Directions — Every line of the listing should be retyped exactly, but none of the pictures should be.

Information supplied —
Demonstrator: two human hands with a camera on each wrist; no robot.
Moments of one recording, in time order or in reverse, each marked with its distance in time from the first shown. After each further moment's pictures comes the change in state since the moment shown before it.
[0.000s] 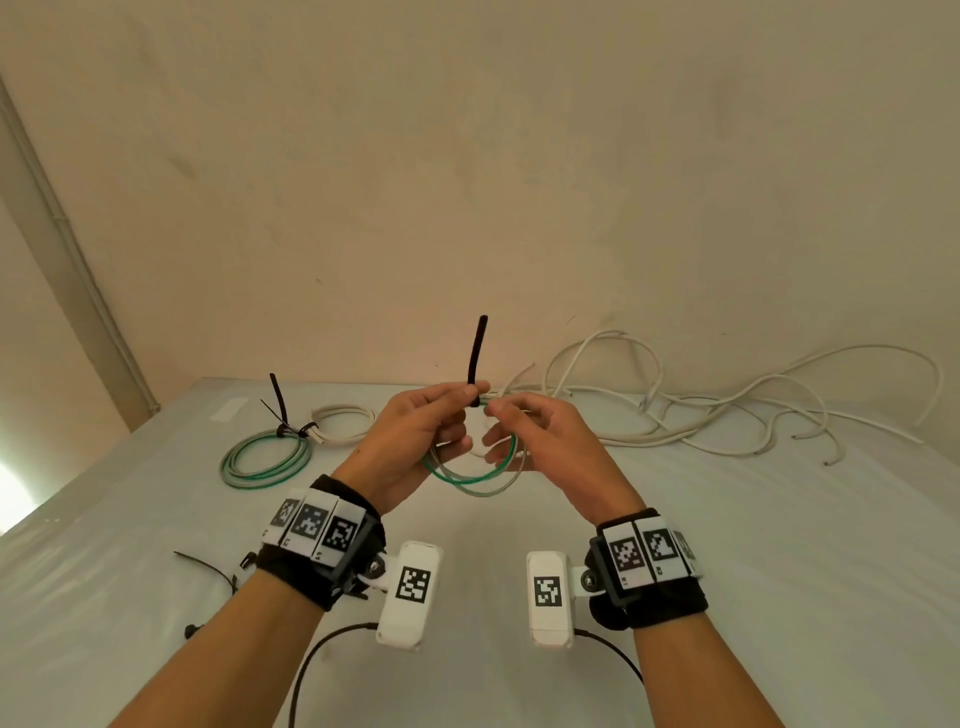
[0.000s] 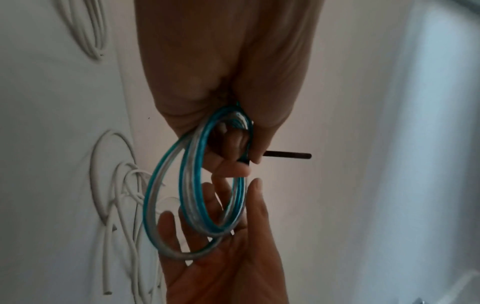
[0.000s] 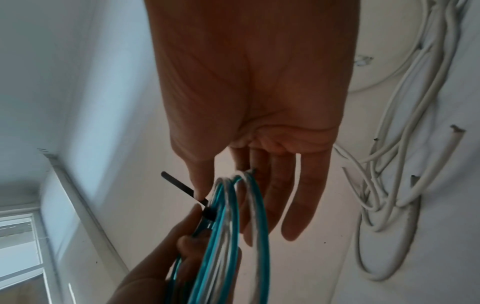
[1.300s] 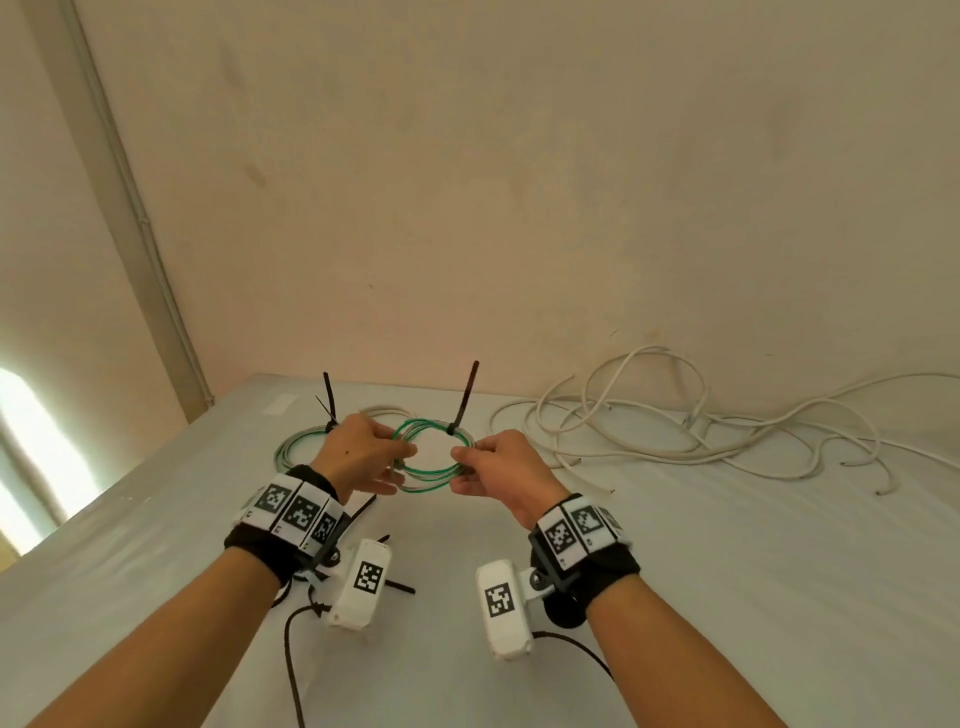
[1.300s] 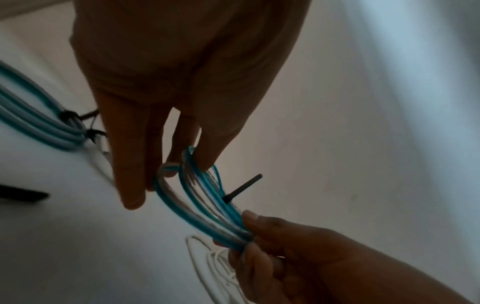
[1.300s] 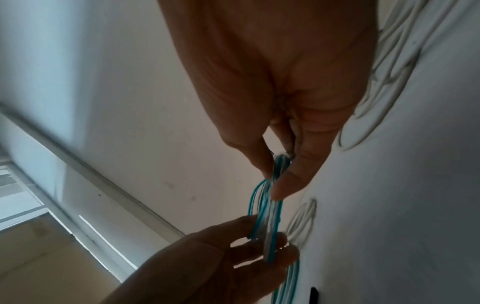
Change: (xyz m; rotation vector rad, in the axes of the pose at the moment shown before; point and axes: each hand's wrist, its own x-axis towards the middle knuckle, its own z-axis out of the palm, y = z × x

Task answer —
Demonstrator: two human hands with a camera on each wrist; no robot.
Moments of one recording, in time order or in reverse, each marked with its distance in time from the first shown. After each further moment's pictures comes the change in state since the moment shown before it.
[0.000s] 
[0.000s] 
[0.000s] 
[1.300s] 
[1.300s] 
[1.300s] 
Change: (xyz m; rotation vector rad, in the axes of the pose at the moment shown before; point and axes: each hand's wrist, its own x-axis towards the middle knuckle, its own z-axis out of the palm, y = z × x

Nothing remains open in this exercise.